Raven is what I have called my dark side, my depressive, downcast and miserable self. I picture her as my emo self back in high school.
Mia is my over the top, angry, excitable girl who flies off the handle at everything. She is my Taurus and stubborn Irish side. I picture her as an overweight, red headed cutie that others love to be around until she flies off the handle.
Harmony is the side that tries to keep it all in balance. She is my rational side. She is hard to access but when I can, she is really helpful. Sometimes friends and family have to remind me she’s still there. I picture her as kind of a hippie with long flowing clothes that have flowers, wears a flower crown and is gentle to all. She is my peaceful side.
Little Jenny is my true heart and center. She is the one that still hopes and dreams and refuses to let her little light die.
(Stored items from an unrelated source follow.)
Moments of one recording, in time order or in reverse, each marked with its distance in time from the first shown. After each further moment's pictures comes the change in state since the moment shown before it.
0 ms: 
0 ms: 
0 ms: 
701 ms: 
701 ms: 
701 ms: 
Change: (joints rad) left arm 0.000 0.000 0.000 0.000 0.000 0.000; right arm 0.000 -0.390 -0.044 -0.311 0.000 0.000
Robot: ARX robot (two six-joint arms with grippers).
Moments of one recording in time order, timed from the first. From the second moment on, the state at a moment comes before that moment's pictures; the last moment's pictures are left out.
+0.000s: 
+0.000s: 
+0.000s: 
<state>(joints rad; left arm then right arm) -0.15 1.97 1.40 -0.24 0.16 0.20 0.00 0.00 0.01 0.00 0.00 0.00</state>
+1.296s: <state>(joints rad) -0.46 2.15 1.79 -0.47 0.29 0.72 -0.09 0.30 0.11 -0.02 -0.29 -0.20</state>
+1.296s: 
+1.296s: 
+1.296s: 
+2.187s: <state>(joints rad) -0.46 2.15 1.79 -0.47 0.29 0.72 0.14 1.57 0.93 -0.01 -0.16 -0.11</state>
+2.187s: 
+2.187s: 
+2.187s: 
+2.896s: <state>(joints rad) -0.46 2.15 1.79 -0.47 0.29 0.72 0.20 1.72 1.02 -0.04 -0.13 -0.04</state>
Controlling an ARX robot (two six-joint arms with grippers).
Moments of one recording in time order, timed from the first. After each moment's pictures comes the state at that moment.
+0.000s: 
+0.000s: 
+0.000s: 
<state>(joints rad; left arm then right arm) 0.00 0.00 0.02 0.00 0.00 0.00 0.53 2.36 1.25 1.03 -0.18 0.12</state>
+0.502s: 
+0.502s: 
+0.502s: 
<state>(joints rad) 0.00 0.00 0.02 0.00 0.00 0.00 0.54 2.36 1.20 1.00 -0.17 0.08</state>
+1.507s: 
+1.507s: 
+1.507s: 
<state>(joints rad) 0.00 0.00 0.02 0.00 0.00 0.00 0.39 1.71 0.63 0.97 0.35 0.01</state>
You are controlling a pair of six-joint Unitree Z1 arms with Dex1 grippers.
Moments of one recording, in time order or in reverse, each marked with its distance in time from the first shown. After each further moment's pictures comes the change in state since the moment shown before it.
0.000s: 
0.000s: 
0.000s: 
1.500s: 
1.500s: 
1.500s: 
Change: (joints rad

I picture her as a cherubic child wearing a white little dress like you would see a flower girl wear to a wedding. She has curly hair, and there are little bells on her dress that tinkle as she moves. She is pure love and light. She is the hardest to access because she is usually buried under all the worries, concerns, and anger I sometimes feel. But when I do access her, WOW! Meditation and Yoga tend to help me get to her.
It helps me to categorize these feelings and moods as other people because I always feel I can help other people. So if I’m having a bad day, then I can say Oh that’s just Raven again. Raven basically was responsible for my last blog post. But I can help Raven by accessing other “people” or parts of myself.
I know this sounds weird but I have been trying to explain my head to other people and why I feel the way I do and this is the best way to get it across.
I had breakfast with a friend yesterday and I took a day off work and it definitely helped. My doc also upped my sleep meds so I got a decent night’s sleep which also helped. Hopefully Raven can take a nap soon so that I can concentrate better at work and stop being so miserable.